Honestly, I think bipolar chicks get a bad rap. Every time some girl goes all fatal attraction and makes bunny stew, she gets labeled, “That crazy bipolar bitch.” What the hell? I would like to take a moment here and say that there is a difference between psychotic sociopaths and bipolar disorder.
Here’s a quick checklist to see if your girlfriend is bipolar or if you’re just dating your future stalker:
Does she sit up all night and stare at you while you sleep. Then when you catch her, she acts like it’s romantic and totally normal? That’s psychotic.
Does she stay up all night because she can never sleep, so she cleans the house at 3:00 in the morning, cleans out the gutters and cooks a hundred different kinds of cookies before you even wake up? That’s bipolar.
Does she turn up in the oddest places? Like outside your gym, at your friend’s houses, your office … even though you never told her where any of these places are? Then leave a stuffed animal with it’s little furry chest slashed open and a note that reads, “Hi baby, this is what I would feel like if you ever left me. Kisses!” That’s psychotic.
Does she disappear on you and friends for weeks at a time, claiming to be busy with work or school but really she’s too depressed to leave her house? Only to reappear hyper, talkative and the life of the party? That’s bipolar.
Does she have violent tendencies? Throw things, hit you, push you, slap you? Again, psychotic.
Another thing to look for is that bipolar people are usually pretty creative, artsy types. Psychos on the other hand are usually to busy pretending to be normal that they don’t have the time or energy to be artistic.

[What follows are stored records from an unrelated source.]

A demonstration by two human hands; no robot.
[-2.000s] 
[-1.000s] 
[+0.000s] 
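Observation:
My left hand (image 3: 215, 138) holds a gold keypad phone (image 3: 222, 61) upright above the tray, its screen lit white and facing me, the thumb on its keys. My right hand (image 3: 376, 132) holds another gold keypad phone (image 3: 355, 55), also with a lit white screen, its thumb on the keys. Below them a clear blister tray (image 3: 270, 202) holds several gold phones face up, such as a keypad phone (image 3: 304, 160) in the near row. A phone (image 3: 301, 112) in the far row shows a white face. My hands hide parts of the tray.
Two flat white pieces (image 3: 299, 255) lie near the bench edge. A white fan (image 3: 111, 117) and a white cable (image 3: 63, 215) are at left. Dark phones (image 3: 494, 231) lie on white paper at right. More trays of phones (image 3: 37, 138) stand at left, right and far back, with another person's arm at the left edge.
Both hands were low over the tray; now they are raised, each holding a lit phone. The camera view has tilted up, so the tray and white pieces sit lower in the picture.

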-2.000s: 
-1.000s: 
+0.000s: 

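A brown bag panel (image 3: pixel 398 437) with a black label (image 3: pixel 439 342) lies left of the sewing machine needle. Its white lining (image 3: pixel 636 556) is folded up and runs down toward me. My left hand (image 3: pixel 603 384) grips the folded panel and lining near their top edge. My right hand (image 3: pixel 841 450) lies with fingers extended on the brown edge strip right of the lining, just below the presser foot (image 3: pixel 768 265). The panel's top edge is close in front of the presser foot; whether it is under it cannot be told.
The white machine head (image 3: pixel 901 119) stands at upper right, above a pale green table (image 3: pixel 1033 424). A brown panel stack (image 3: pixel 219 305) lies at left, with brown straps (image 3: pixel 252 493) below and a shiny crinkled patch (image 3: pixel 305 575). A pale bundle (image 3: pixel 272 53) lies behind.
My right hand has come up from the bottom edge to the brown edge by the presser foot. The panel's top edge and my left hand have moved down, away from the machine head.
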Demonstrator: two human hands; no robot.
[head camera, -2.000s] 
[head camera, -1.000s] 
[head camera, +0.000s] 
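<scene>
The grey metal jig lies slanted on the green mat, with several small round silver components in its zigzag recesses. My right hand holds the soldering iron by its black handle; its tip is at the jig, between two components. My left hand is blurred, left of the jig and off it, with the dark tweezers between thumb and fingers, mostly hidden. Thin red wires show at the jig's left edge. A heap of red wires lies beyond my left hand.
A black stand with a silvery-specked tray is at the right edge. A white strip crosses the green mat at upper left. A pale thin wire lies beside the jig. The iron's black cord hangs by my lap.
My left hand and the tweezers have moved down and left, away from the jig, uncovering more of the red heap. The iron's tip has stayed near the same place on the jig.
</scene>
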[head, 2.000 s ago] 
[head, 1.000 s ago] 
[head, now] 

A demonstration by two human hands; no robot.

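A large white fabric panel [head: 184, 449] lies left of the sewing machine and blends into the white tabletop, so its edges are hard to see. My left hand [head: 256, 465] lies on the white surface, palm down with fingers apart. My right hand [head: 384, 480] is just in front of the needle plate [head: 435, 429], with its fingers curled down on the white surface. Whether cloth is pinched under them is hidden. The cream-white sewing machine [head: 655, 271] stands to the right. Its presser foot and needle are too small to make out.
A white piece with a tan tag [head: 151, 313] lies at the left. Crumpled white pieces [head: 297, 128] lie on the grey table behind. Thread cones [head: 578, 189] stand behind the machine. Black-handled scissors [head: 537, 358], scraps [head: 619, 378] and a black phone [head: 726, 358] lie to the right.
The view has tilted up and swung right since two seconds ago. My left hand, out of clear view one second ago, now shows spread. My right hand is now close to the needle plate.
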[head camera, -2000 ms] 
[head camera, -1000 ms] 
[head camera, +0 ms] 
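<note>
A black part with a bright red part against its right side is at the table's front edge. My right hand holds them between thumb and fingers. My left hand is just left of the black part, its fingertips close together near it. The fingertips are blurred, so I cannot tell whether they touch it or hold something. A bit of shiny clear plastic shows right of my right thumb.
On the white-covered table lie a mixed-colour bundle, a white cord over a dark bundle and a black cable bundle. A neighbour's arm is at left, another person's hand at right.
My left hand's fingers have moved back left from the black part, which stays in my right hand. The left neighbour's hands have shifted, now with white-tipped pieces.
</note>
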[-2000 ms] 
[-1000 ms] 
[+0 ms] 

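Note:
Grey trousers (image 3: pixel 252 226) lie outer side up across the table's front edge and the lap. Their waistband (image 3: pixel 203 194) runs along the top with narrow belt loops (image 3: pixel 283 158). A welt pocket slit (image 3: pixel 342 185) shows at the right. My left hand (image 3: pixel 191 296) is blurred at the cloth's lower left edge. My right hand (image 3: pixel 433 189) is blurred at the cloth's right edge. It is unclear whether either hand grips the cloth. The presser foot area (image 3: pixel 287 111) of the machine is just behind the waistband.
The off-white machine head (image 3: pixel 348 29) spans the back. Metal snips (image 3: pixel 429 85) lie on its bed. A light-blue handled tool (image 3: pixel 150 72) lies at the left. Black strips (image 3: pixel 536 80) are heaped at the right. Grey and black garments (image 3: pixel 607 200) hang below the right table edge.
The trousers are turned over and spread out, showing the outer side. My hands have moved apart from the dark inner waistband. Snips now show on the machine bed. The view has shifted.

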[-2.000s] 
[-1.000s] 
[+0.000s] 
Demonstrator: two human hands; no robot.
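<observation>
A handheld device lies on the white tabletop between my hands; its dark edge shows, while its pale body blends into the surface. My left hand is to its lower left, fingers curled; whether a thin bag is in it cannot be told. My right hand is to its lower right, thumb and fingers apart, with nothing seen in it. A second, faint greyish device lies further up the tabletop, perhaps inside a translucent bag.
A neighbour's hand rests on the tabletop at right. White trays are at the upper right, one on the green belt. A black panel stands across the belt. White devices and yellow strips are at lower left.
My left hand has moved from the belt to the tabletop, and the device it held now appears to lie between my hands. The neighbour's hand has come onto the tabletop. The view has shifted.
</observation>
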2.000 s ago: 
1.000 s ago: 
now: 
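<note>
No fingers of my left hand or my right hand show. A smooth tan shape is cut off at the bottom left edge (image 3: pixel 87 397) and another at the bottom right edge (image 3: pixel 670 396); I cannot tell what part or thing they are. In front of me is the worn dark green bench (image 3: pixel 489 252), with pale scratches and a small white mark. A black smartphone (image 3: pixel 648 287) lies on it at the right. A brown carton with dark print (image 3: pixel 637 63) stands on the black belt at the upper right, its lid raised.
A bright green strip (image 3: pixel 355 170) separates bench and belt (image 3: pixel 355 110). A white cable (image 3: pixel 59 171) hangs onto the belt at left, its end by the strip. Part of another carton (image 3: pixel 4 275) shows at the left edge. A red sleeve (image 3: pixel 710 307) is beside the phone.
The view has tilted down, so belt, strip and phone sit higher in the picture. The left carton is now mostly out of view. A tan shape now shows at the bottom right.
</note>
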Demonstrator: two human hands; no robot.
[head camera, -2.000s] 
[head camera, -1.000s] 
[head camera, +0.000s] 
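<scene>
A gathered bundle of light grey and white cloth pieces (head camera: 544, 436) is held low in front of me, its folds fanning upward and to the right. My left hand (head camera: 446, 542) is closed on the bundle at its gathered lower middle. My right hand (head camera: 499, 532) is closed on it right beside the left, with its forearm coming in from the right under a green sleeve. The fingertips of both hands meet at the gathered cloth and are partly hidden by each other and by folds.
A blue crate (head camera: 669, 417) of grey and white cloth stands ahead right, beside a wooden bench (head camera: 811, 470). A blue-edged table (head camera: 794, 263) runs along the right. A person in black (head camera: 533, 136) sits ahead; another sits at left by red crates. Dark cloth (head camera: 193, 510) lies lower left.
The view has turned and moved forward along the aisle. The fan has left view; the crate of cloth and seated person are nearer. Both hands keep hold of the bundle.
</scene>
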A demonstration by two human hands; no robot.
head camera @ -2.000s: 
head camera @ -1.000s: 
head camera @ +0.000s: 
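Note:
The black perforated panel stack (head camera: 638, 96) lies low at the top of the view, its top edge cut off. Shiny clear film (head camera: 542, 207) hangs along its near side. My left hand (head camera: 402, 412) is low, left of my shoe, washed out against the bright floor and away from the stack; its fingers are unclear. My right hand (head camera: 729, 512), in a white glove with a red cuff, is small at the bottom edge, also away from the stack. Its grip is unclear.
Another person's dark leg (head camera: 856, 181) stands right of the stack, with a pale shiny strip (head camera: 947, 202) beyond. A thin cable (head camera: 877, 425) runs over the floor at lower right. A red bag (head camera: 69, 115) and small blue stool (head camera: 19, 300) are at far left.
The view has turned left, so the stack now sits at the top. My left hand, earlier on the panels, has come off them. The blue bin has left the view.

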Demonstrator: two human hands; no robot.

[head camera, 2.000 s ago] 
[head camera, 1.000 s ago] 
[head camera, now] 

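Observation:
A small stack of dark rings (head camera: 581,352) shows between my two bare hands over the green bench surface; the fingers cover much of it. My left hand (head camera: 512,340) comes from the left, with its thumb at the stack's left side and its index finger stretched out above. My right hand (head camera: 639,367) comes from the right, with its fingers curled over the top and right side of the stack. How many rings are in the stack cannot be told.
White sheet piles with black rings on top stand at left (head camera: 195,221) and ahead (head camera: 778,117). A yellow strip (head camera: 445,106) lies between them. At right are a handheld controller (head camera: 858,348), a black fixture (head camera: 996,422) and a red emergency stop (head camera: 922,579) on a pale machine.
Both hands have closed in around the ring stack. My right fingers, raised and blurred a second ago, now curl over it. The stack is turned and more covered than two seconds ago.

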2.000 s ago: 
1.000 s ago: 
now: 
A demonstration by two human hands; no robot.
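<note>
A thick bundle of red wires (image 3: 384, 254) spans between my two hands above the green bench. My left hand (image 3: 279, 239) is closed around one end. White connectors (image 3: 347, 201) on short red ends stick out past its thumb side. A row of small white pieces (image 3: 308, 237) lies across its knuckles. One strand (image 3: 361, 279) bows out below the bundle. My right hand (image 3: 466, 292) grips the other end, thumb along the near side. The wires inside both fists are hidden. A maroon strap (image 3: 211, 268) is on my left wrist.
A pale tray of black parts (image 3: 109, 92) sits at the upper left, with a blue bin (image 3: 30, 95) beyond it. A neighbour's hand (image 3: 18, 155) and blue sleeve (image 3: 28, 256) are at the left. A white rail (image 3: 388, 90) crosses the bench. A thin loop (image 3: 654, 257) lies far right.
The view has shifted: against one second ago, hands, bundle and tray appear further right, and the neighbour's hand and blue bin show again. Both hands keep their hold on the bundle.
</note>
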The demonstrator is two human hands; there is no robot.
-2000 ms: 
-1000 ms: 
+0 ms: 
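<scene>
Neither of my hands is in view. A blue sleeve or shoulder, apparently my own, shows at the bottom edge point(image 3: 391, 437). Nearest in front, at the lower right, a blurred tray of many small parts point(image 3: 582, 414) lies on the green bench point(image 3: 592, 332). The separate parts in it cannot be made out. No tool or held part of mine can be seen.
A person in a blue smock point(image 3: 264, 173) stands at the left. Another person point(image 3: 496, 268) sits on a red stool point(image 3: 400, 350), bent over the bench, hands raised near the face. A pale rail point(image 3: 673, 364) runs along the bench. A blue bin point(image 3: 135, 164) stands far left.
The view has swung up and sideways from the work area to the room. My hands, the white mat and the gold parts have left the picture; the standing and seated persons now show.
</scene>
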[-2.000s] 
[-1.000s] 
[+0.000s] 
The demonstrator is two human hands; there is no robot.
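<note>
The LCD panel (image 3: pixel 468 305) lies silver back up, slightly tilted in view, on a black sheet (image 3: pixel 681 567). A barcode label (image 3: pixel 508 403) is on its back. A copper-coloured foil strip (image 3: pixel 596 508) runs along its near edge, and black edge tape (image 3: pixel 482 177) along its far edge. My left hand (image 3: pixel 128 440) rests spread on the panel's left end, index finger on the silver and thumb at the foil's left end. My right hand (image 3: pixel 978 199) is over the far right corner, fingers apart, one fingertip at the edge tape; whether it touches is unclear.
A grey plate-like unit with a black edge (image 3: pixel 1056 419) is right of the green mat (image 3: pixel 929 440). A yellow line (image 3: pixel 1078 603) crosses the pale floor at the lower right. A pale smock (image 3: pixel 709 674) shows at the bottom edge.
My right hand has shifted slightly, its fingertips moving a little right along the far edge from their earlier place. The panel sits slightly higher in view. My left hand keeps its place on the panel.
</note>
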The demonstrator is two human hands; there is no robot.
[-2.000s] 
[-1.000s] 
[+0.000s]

However the artist in them will shine through when coming up with terrifying yet creative ways to stalk you and/or scare your friends.
Does she cause scenes in public?
Sleep around when she’s bored with life?
Is she the best sex you’ve ever had?
Does she make you feel like you’re the only person on the planet?
Well that’s a toss up. Because bipolar and psycho chicks are both amazing in bed and can hoe it up with the best of them.
Not to mention they can both be quite the drama queen. To further complicate matters both have an uncanny ability to make the one they’re with feel as if time stands still just for them. I’m not sure why but I have a working hypothesis. I think that that they are such forces of nature, so full of self-created importance and drama that they create a sort of force field around themselves, like gravity. When you’re tied to them emotionally or sexually, you get pulled into their orbit and it starts to feel like you two are the only two objects in the universe. It’s intoxicating until it’s smothering and you’re grasping for air, racking your brain for a memory of the last time you felt normal. Then you realize you haven’t felt normal since before she came into your life.
So there you have it, while it’s true that crazy chicks make for great sex. There are different types of crazy. Some types make them eccentric, artistic, brilliant, moody and difficult. But the other type makes them scary, hazardous to your future love life (because they tend to pop out of closets when you least expect it, even though you could have sworn you changed the locks) and just down right creepy. Face it ladies, no matter how good crazy sex is, it’s just not worth it.
If not for yourself, think of all the innocent teddy bears out there. Really, it’s only funny till it’s taped to your windshield.
Tags: bipolar disorder · lesbian · psychotic · sociopath4 Comments
4 responses so far ↓
“Does she cause scenes in public?
Sleep around when she’s bored with life?
Is she the best sex you’ve ever had?
Does she make you feel like you’re the only person on the planet?
Well that’s a toss up. Because bipolar and psycho chicks are both amazing in bed and can hoe it up with the best of them.”
Shit, so I still have no idea which one MY ex is… I vote to vote. All in favor that my ex is both bi-polar AND psychotic say I.
Just checking to see if the comment thingy worked. Got 2 reports it didn’t but I’m not sure what was wrong? … seems ok now.
In response to Maggie: I.
It wasn’t a teddy bear, it was a fucking koala bear because I know how much you want to go to Australia. I thought you would think it was funny. I wasn’t trying to make you mad.